Jun 142017

I watched Kuromukuro because I like to watch 30ish minute shows while I exercise and hey it was just sitting there on Netflix. It’s not a great show… not because it lacks hooky ideas but because it never manages to do a damn thing with them. Ancient Japanese ogre legends refer to a thwarted alien invasion: cool idea. A man out of time who fought the aliens awakens in the modern age: been done, but still cool. The aliens clone humans to do their fighting for them: pretty cool. Earth’s only hope is a high school lout who doesn’t want to get in the fucking robot: oh noooooo. It is pretty neat that for once this character is female, but Yukina is insufferable.

In fact, that applies to almost all of the major characters and most of the side characters that receive any kind of characterization. Kennosuke is at least not actively terrible most of the time, but the show never manages to make anything of his “man out of time” feelings and, in a stroke of incredible stupidity, he goes to the fucking high school. Why are all these people who pilot the only robots that can protect humanity still going to the fucking high school in the middle of an alien invasion? Lack of creativity is my best guess.

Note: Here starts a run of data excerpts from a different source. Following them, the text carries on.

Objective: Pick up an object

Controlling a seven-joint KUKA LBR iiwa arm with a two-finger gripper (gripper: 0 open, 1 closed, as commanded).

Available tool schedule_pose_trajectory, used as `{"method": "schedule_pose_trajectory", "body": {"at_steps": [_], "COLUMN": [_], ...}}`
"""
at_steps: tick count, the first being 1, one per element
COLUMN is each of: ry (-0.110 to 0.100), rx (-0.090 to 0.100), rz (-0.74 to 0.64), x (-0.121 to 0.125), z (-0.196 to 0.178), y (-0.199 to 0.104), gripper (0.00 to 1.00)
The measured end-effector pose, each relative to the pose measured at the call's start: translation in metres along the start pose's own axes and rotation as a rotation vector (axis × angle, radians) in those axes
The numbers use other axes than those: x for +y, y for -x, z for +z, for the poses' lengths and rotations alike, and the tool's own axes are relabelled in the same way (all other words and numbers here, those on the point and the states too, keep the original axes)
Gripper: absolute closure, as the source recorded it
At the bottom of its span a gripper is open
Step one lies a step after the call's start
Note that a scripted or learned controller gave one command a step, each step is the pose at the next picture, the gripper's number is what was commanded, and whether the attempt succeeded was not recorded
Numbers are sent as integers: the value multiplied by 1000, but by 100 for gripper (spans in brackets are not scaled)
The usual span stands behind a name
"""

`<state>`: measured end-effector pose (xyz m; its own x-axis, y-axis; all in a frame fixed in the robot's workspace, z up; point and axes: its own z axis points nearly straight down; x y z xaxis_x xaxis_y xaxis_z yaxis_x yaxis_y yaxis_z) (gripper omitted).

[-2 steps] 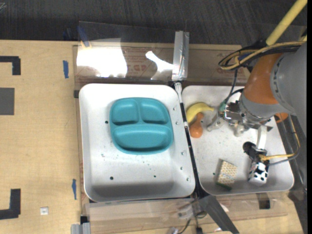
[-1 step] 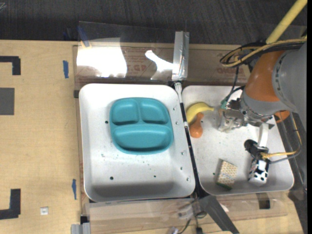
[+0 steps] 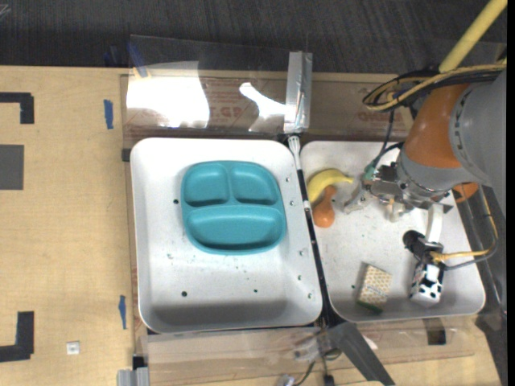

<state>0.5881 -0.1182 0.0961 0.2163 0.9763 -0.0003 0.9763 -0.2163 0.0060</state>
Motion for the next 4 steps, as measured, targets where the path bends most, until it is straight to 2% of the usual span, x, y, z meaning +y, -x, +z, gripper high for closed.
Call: {"method": "schedule_pose_trajectory", "body": {"at_steps": [1, 2, 3, 4], "ry": [-2, -11, -2, -3], "rx": [4, 1, 1, 1], "rz": [188, 92, -178, -328], "x": [-15, -79, -4, 77], "z": [9, -23, 10, 12], "y": [14, 31, 57, 35], "gripper": [0, 0, 0, 0]}}
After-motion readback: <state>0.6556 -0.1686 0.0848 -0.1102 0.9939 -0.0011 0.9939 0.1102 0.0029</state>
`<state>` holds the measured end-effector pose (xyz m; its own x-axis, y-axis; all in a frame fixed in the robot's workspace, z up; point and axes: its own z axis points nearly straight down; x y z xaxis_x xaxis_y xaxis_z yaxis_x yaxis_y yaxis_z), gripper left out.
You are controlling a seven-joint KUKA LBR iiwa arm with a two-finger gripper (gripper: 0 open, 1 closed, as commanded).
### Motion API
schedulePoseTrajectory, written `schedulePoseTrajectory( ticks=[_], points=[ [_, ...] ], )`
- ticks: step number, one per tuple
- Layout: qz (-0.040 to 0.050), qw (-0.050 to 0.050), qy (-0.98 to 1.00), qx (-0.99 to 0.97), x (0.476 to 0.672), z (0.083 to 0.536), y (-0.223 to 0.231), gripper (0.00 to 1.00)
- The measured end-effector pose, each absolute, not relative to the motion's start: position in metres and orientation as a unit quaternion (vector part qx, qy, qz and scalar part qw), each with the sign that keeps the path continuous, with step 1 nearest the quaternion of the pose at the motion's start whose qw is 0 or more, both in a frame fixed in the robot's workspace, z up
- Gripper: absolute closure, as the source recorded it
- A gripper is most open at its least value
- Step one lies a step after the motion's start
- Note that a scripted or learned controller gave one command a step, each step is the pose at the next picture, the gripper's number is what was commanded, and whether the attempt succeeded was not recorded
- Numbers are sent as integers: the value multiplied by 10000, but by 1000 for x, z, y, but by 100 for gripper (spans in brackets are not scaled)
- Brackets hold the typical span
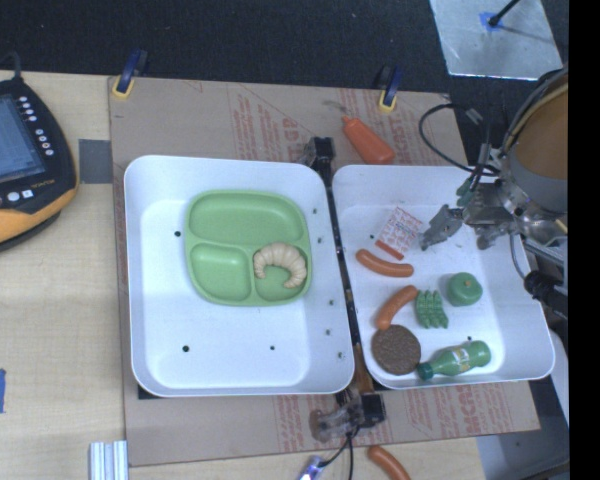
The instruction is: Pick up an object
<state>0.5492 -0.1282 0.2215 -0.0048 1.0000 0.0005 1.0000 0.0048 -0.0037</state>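
Observation:
My gripper (438,232) hangs over the upper right part of the right bin (520,363), open, with nothing between its fingers. Just left of it a red and white packet (398,230) lies on the bin floor. Below are two orange sausages (384,262) (396,306), a ridged green piece (431,309), a round green fruit (464,289), a brown patty (395,348) and a green bottle (454,360) on its side. In the left bin (160,348), a green divided plate (230,238) bears a croissant (281,264).
An orange carrot (368,140) lies on the cardboard behind the bins, and another sausage (390,460) lies in front. A teach pendant (20,163) rests at the far left. Clamps (130,71) hold the cardboard's back edge.

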Motion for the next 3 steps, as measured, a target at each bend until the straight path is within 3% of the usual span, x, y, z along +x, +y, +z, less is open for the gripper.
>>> schedulePoseTrajectory(
  ticks=[1, 2, 3],
  points=[
    [21, 16, -7089, -7053, 545, 91, -148, 0],
    [10, 11, -7088, -7054, 615, 92, -127, 0],
    [34, 38, -7086, -7056, 637, 91, -95, 0]
  ],
)
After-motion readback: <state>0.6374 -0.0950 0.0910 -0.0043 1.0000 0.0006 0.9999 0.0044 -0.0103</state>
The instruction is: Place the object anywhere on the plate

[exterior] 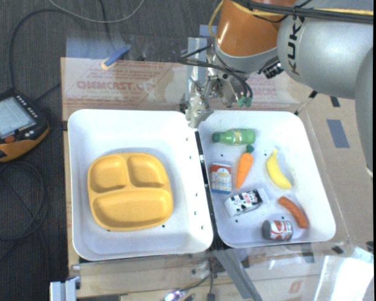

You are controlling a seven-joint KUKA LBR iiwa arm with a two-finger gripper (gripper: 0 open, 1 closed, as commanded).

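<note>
White right bin (313,168): carrot (244,168) upright, green top away.

Below and left of the fingers (195,110), the plate (131,190) looks like smooth yellow plastic with a soft sheen. Both bins (140,242) are white plastic, slightly glossy. Below and right of the fingers, the bottle (234,137), carrot (244,167) and banana (277,171) look like shiny moulded plastic, and the can (277,229) looks metallic. The cardboard (131,86) beneath is matt brown.
</note>
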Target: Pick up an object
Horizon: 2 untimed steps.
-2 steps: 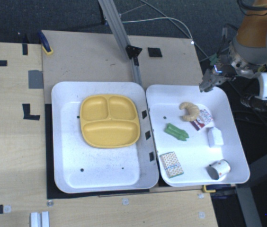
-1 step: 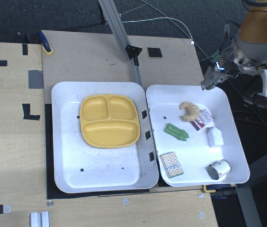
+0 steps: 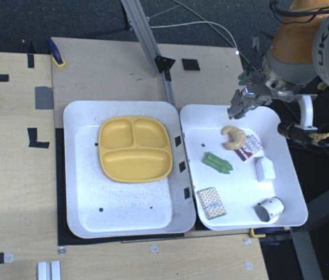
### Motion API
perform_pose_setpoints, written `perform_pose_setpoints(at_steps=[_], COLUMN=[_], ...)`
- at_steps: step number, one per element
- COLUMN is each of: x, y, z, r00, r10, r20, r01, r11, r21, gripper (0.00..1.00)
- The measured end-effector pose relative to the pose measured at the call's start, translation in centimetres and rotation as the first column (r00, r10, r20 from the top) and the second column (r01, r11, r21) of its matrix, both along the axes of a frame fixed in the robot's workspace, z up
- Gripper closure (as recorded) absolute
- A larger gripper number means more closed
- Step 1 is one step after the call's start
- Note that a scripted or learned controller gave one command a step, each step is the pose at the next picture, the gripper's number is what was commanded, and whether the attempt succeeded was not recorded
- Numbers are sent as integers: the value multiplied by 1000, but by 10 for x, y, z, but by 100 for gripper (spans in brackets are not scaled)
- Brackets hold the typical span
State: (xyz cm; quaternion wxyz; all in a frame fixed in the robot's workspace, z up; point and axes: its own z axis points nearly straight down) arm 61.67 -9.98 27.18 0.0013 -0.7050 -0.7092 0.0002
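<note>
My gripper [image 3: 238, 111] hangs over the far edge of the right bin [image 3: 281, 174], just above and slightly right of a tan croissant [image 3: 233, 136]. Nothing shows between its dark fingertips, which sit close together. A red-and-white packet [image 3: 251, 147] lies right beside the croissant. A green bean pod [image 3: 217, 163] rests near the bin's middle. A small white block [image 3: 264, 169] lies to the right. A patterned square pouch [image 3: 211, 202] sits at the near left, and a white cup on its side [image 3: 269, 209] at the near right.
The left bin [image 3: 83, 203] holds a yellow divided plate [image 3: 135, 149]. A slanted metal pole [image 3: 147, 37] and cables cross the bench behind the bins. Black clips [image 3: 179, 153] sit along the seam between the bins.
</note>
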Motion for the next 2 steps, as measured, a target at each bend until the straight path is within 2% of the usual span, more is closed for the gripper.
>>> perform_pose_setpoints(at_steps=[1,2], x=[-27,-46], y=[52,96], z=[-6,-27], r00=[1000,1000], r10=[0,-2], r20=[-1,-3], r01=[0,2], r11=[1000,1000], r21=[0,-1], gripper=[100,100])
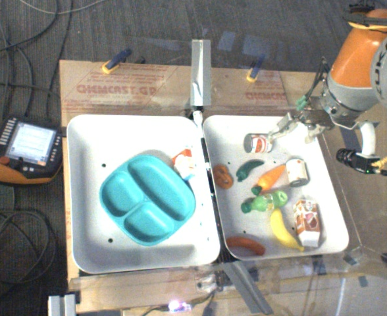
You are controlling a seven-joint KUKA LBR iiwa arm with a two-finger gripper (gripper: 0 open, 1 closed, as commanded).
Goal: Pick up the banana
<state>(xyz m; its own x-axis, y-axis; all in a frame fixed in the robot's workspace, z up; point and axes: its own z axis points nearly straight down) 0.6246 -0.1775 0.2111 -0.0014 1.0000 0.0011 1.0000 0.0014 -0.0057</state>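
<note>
Bench, 2 white bins: banana lower right w/ carton; gripper upper right, claw released, nothing held.

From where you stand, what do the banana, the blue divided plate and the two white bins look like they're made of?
The banana looks like moulded plastic toy food: uniform yellow, smooth, no spots. The blue divided plate seems plastic too, an even matte turquoise with soft rounded ridges. The left bin and right bin look like thin formed plastic, white with rounded corners, though coated metal can't be ruled out.
</note>
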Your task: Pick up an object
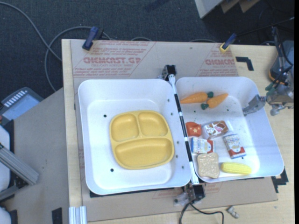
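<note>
The right bin [261, 139] holds several toy foods. Two orange carrots [196, 97] lie end to end at its far side. Below them are a red packet [193, 129], a snack packet [216, 129], a blue and white packet [202, 145] and a red carton [233, 146]. A slice of bread [208, 165] and a yellow corn cob [235, 168] lie near the front wall. My gripper [264, 105] hangs over the bin's far right rim, to the right of the carrots, apart from all the foods, and nothing is seen in its grasp.
The left bin [93, 125] holds a yellow divided plate [141, 138]. The two bins meet along a black-clipped divider [180, 120]. Both rest on a cardboard sheet [117, 59], with clamps at the bench's far edge.
</note>
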Available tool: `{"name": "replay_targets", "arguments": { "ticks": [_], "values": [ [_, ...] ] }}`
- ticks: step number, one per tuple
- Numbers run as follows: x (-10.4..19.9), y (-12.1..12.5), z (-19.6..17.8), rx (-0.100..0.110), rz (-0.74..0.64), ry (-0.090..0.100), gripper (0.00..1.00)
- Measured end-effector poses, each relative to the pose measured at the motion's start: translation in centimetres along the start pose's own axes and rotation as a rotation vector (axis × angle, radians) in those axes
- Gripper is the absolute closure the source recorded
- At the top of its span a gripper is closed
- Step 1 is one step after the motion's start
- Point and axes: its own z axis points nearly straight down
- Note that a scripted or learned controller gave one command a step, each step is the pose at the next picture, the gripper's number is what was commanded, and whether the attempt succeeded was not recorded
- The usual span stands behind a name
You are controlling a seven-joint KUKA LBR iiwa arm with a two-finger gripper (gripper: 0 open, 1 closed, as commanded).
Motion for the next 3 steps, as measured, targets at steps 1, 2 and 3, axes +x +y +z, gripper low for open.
{"name": "replay_targets", "arguments": {
  "ticks": [1, 2, 3],
  "values": [
    [6.0, 12.2, 3.4, -0.002, -0.002, 0.0, 0.0],
    [5.0, 10.3, 14.2, -0.01, 0.001, -0.003, 0.0],
    [4.5, 11.9, 14.1, 0.026, -0.005, 0.007, 0.0]
  ]
}}
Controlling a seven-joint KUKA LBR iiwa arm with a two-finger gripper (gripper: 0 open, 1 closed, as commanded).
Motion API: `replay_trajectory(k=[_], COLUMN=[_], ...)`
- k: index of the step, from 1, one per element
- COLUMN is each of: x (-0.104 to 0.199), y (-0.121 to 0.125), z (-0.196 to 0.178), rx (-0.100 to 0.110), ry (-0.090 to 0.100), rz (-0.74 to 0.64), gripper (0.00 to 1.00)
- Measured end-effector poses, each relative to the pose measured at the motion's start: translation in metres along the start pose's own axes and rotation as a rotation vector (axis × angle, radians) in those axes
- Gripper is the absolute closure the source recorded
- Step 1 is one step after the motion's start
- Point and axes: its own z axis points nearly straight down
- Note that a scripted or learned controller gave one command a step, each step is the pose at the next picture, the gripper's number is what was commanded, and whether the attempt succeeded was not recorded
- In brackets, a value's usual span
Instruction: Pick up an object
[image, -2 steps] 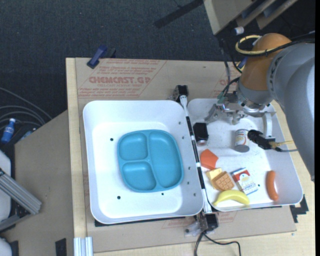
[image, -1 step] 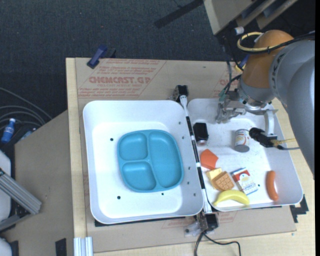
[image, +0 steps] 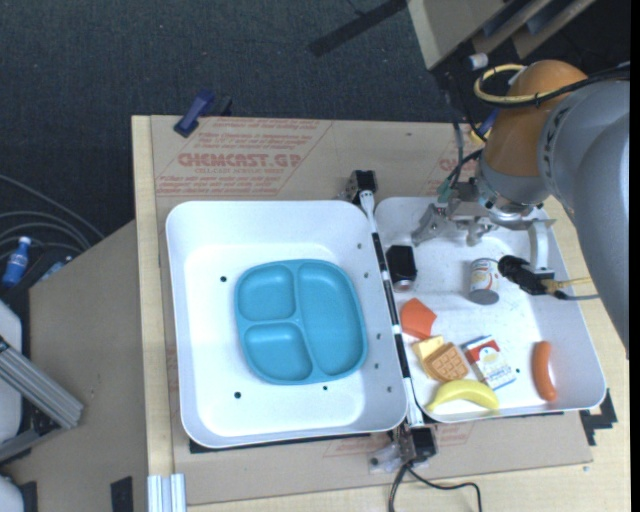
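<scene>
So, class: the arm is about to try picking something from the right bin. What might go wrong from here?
1. The banana, waffle and small carton lie crowded together, so a grab may catch two.
2. The can could tip or roll.
3. The sausage sits by the bin wall, leaving little finger room.

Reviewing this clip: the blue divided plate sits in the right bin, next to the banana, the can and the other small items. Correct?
Not quite. The blue divided plate lies in the left bin, alone there. The banana, the can and the other small items are in the right bin, as the camera view shows.
</scene>
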Motion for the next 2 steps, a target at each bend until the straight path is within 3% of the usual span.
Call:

I did not care for the high school bits, in case you didn’t notice. The high school stuff doesn’t really go anywhere except at the very last moment, and even that doesn’t feel like a culmination of the character arcs as much as “I guess this will work”. Yukina’s school and her friends mostly exist to create weird coincidences (like a school fair with cosplay) that allow for unexpected attacks, but to get there the show wastes a ton of time and energy on a bunch of stuff I found completely uninteresting. That sets the burden on the war story, but the enemies, inasmuch as they are characters at all, only exist to provide idiot-ball explanations why they don’t do the obvious thing and call for assistance against an unexpectedly troublesome planet.

A consequence of all of this is that the show never manages to establish any kind of tone at all. It seems like the creators couldn’t decide whether they wanted to be a drama or a weird high school comedy, so they go for both and end up nowhere. Kuromukuro is too dumb to be a drama but hundreds of people die every other episode so it’s hard to swallow it as a comedy. Weird touches like the icy loli warrior Sophie, her “butler” Sebastian, and dissection-obsessed Dr. Hauser make it seem like the show isn’t taking itself seriously, but the show asks us to invest when it comes to Kennosuke’s obvious anguish in dealing with the loss of Yukihime and the appearance of Muetta. All the faffing about leaves the show with little time to deal with the serious stuff, leading to a somewhat anticlimactic and expo-dumpy ending.

The only thing that works, really, are the fights, which at their best feature startlingly human animations for the titular mech. Once the mechs leave humanoid architecture behind, however, the action gets weaker, and the really weird enemy mechs are never able to fulfill the promises of their designs. So even here in its best parts Kuromukuro is, as it is everywhere else, a fallow field in which interesting ideas fail to flower.